For the data below, give again exactly the lines from the one containing "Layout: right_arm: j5" through the one containing "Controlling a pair", both ends included, and no others.

*GIVEN MATERIAL*:
=== Begin Enclosure ===
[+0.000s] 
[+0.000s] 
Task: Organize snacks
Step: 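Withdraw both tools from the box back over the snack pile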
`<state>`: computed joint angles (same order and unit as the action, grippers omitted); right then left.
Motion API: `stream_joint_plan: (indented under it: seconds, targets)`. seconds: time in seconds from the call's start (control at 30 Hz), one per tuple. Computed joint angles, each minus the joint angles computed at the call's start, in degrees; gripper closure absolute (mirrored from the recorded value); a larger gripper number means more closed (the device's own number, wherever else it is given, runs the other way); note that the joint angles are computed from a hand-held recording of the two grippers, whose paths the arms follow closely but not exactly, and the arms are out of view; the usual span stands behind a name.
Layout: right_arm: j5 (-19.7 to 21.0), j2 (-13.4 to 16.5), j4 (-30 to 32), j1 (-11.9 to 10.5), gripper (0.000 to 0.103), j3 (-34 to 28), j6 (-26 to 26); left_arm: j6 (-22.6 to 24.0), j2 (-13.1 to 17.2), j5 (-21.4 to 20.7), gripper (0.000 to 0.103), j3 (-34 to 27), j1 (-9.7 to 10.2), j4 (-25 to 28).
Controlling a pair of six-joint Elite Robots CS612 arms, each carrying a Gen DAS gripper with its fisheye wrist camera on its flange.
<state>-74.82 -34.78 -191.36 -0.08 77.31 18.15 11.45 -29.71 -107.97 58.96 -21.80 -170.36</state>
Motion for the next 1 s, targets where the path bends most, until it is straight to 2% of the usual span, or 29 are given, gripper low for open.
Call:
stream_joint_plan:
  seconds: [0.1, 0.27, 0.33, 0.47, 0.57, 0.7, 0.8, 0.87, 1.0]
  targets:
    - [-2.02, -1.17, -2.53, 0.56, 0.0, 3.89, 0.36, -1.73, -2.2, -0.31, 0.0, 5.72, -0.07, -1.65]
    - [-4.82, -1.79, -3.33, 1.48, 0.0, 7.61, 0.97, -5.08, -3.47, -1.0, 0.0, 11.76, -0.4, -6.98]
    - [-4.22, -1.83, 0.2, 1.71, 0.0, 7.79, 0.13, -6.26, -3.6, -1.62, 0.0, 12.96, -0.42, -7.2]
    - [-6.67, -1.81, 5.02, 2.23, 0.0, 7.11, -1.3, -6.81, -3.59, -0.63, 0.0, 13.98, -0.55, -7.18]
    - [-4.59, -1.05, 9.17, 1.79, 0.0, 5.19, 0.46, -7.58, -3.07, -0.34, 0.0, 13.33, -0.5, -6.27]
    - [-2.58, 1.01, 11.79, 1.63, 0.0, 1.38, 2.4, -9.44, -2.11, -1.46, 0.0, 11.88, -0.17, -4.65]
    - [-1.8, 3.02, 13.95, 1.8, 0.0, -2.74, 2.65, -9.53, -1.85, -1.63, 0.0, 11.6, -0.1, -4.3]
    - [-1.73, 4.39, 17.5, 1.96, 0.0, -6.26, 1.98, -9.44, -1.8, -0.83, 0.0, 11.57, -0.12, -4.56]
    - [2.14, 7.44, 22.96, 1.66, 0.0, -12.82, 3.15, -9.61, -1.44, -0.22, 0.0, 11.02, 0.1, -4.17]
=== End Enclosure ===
*SOLUTION*:
Layout: right_arm: j5 (-19.7 to 21.0), j2 (-13.4 to 16.5), j4 (-30 to 32), j1 (-11.9 to 10.5), gripper (0.000 to 0.103), j3 (-34 to 28), j6 (-26 to 26); left_arm: j6 (-22.6 to 24.0), j2 (-13.1 to 17.2), j5 (-21.4 to 20.7), gripper (0.000 to 0.103), j3 (-34 to 27), j1 (-9.7 to 10.2), j4 (-25 to 28).
Controlling a pair of six-joint Elite Robots CS612 arms, each carrying a Gen DAS gripper with its fisheye wrist camera on its flange.

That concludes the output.